Home » Faculty » Haber champions a unique way to promote research

Haber champions a unique way to promote research

Faculty | Feb 29, 2016 |
Assistant Professor Julita Haber

Assistant Professor Julita Haber

The research being done at Fordham University and many other colleges is interesting and often groundbreaking, but outside of a few very interested parties in academia, there are not many who know about the work.

How can academics solve the dilemma?

Gabelli School of Business Assistant Professor Julita Haber has pioneered a way that is beginning to generate a buzz within research circles: Record short videos that explain or illustrate the basic message of the research and use the videos to attract a broader audience.

“I had this idea that research needs to be disseminated in a more innovative way, not just written in a 30-page paper that barely anybody reads,” Haber said.

To spread the idea, Act on Your Research, an effort to promote video as a way to popularize excellent research, was born.

In business, education and management studies, new research may find its way to only 1 percent of practitioners, Haber said.

“I realized that there was a need to find a way that we can spread the word beyond the academics and beyond reading each others’ papers,” she said.

Enlisting the aid of a professional actor she knows, Haber first pitched the idea as a session within the 2014 Southern Management Association conference. Seventy people signed up to attend.

“It was the most-attended session in the whole conference,” she said.

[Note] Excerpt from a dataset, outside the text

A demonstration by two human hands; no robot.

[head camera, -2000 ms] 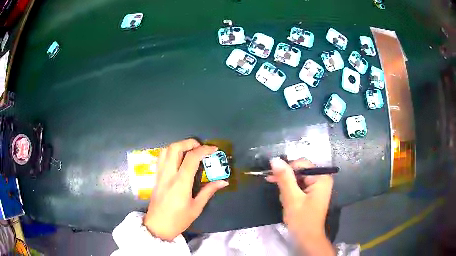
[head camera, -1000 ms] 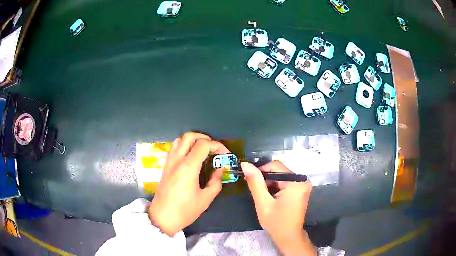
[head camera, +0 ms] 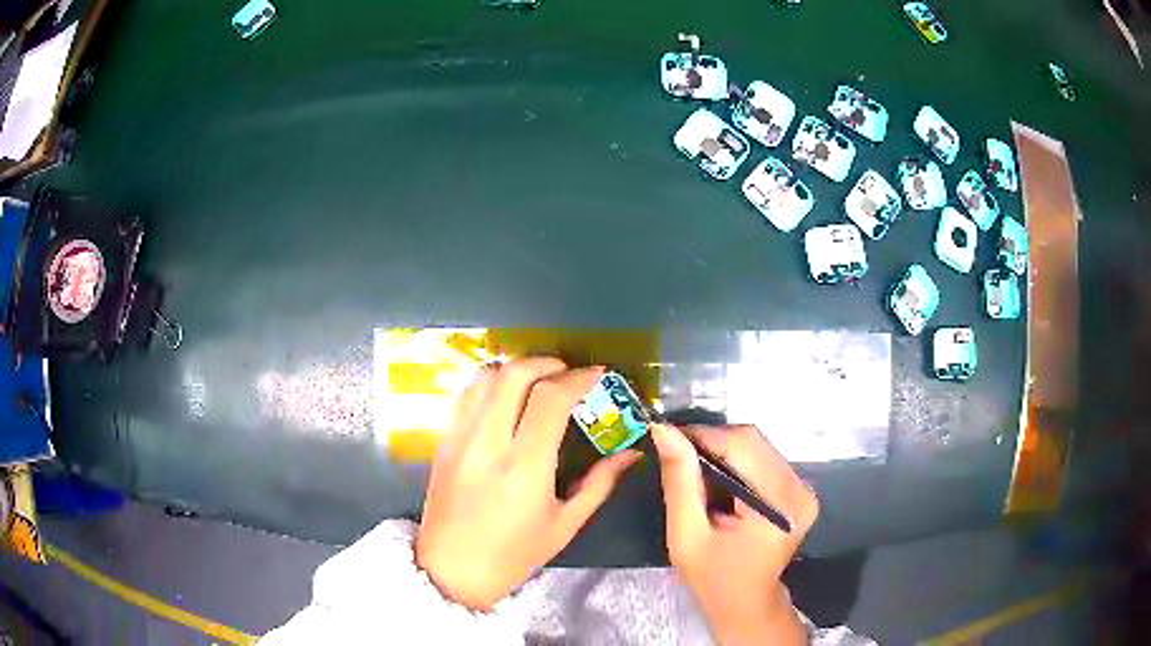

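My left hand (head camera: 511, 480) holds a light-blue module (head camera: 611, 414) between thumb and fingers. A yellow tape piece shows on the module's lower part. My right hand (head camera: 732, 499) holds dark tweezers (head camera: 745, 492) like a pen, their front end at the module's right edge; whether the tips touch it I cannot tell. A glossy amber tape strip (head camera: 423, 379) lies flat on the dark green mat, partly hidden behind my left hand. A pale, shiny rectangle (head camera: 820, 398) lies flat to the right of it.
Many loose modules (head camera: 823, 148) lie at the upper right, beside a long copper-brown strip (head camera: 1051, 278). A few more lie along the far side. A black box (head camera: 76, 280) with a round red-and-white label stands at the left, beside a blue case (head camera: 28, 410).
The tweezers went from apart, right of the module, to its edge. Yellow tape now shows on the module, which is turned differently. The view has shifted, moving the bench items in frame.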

In 2015, the session was held again, this time drawing 90 out of 350 attendees. Videos were solicited from researchers whose papers were not presented at the conference due to time constraints, and a cash prize of $500 was awarded to the winners. In 2014, nine submitted videos; in 2015, 27 were recorded.

In 2015, “we had three live performances,” Haber said. “So we actually allowed both for videos that are no more than five minutes or scholars who act out their practical research.”

The performances were well received. “We stress the fun factor,” said Haber.

Dorothea Roumpi, a doctoral student in management at the University of Arkansas Walton College of Business, won the competition in 2015 with a video that illustrated how social networks at work can affect the creation of family-friendly employment arrangements. The video was done with student volunteers, plus Roumpi herself. It was, she said, an enjoyable and worthwhile exercise.

“It was a pretty nice experience, very creative,” Roumpi said. “I loved it.”

Roumpi shows the video to her undergraduate students as a way to help them understand what type of research she is doing, and she is intent on spreading the word that videos can help enliven and enrich research.

“I’m planning to give my students research papers and have them create videos, because I think that this is a really interesting way for them to get in touch with academic research and to understand the implications outside of academia,” Roumpi said.

Both Haber and Roumpi said the videos help broaden the appeal of research. In Roumpi’s case, doing the video forced her to think about the real-life effects of the subject of her work.

“It was a reality check, because usually when we write conceptual papers we focus on the theory and we forget about what’s going on in reality,” Roumpi said.